神婆說︰「時間差不多,收台。」眾人收台,收拾好,我逐個輸功力,輸完功力各自回家。女兒夫妻和兒子夫妻,繼續吸收寶石功力,媽和丈母娘拿寶珠練功,我和三個女人入房間,三個女人去沖涼,我坐著運功。三個女人沖完涼,我收功去衛生間,去完衛生間沖涼,沖完涼馬上跟三
個女人練功,練完功,陪三個女人玩,玩完三個女人去沖涼,我繼續運功。三個女人沖完涼出來,江雪英說︰「乖乖去沖涼。」我收功去衛生間,去完衛生間沖涼,沖完涼出來,家人在聊天。我望著女兒,女兒說︰「老豆,我怎麼啦?」老婆說︰「你老豆要你留在家里。」女兒過來拉我,神婆說︰「嫂子不用緊張,現在寶貝和心肝,完全得到乖乖的真傳。
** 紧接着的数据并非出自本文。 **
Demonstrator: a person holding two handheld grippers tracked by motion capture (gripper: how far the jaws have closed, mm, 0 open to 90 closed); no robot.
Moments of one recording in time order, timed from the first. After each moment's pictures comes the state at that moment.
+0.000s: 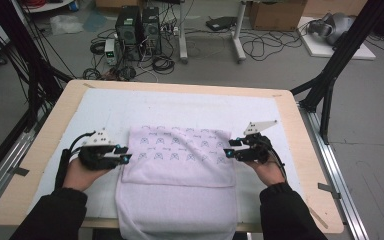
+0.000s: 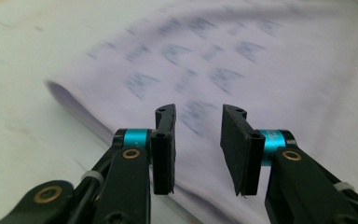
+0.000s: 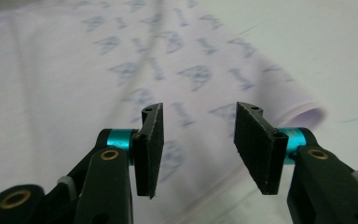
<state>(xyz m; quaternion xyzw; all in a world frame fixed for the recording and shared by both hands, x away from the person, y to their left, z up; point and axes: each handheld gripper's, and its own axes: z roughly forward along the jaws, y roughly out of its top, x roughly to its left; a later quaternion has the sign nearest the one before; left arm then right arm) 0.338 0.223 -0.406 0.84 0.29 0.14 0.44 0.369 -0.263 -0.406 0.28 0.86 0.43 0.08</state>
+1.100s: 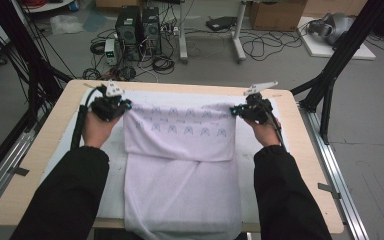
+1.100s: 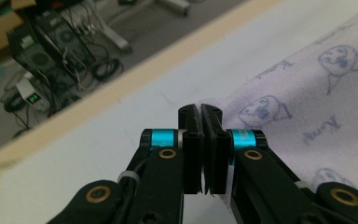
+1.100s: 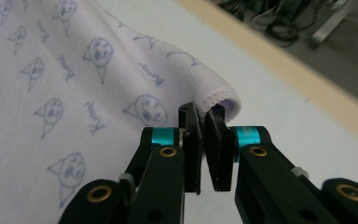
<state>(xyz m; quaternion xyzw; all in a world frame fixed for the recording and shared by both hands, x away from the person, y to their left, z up) 0.438 0.199 -0.336 0.79 0.37 0.31 0.37 0.458 -0.263 -0.347 0.31 0.85 0.40 0.17</state>
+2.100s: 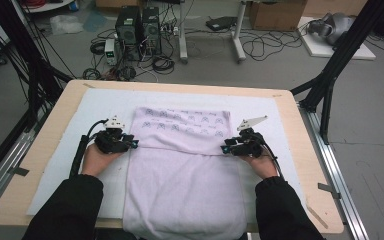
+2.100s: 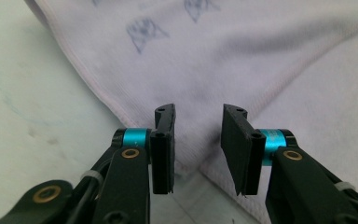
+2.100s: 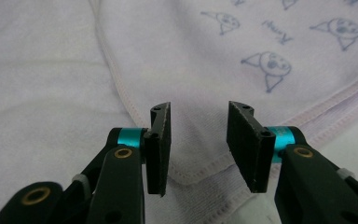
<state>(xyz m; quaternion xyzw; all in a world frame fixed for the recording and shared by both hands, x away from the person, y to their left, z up) 0.393 0.211 -0.441 0.84 0.36 0.13 0.39 0.403 -0.257 -0.433 0.29 0.87 0.40 0.05</state>
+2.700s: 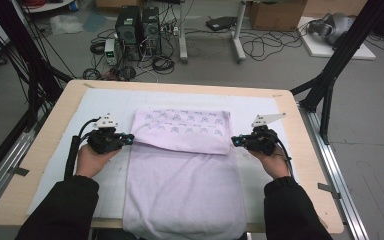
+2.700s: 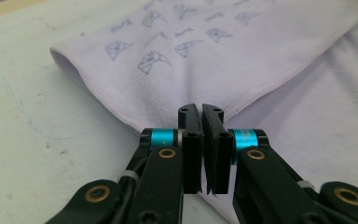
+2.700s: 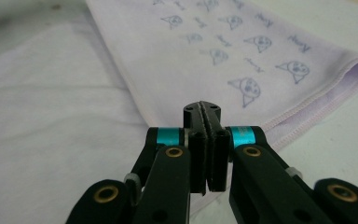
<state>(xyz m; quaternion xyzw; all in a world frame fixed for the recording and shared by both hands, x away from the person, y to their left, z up) 0.365 0.216 -0.402 0.82 0.34 0.15 0.44 0.384 -0.284 -0.395 0.29 0.84 0.45 0.07</state>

我沒有生過孩子,不知道生孩子會怎樣,但嫂子和美人生過孩子,當時你們也不會這樣緊張吧?」媽笑起來,家人跟著笑起來,笑完江雪英說︰「嫂子,媽說得對,不要自己嚇自己,生孩子是平常事,我和你實在太緊張寶貝。」老婆笑,家人跟著笑,笑完一家人食早餐,邊食邊聊。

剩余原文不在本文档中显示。